▸ What you have to do: The full listing, start to finish: write it out again exactly.

▸ Available data:
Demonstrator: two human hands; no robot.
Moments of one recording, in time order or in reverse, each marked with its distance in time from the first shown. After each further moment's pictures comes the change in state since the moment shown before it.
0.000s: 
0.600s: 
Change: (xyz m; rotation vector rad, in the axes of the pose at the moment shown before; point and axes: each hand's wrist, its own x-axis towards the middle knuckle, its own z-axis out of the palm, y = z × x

▸ Response to the exercise:
Demonstrator: two human hands; no robot.
Moments of one recording, in time order or in reverse, each marked with its distance in time from the first shown. After each further moment's pictures comes the change in state since the moment shown before it.
0.000s: 
0.600s: 
Change: (xyz m; rotation vector rad, in the axes of the pose at the moment shown before; point and axes: each hand's wrist, its own x-axis towards the middle knuckle, its own z-axis out of the palm, y = z × x

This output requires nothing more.